Verschenen in Pistonnage,
21ste jaargang, nummer 4, Parijs, 2006
Image portuaire
Soyez tranquilles
vieilles vagues, personne
ne connaît le chemin. Nous vagabondons entièrement chez nous.
Bombant comme une
écriture de fillette exprime
la consolation de la pluie sur des grues. Craie blanche,
signes qui se
répandent. Le monde est tellement étendu :
des mouettes rasent stridentes le long du biseau.
Marionettiste
Se tenant lâches
entre ses doigts comme des rênes, les ficelles.
Avec de frêles choses suggère-t-il une danseuse.
Elle ne court point, voltige : esseulée et papillonnant.
Ses mains se
meuvent comme d’un héron les ailes.
Chacun retient son souffle lorsqu’en gracieuse
ondulation sa vie trébuche, véritablement réelle un instant.

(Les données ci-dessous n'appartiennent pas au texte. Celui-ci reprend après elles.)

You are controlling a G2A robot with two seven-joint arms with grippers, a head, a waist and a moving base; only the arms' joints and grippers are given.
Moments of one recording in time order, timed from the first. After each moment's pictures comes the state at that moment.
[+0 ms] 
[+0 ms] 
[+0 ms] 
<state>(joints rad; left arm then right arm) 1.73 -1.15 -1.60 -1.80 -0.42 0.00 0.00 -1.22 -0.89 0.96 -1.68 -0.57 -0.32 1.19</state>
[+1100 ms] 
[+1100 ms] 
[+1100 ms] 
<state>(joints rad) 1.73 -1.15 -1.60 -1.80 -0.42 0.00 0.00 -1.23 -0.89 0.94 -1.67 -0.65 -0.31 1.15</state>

Elle se laissa doucement trépasser.
Paysage d’hiver aux petits choucas
Auprès du tableau de Valerius De Saedeleer
Voyez, tout
commence. L’ombre ronge
le vide des champs. Inexorable déploiement.
Dans ce cadre les
collines ont droit à l’arrêt,
point les arbres ni le crépuscule. O, cette absence de proche.
L’hiver ne connaît
point de tristesse mais l’âme tendue
comme un ventre gros est pleine de fourré. Il n’y manque pas grand-chose.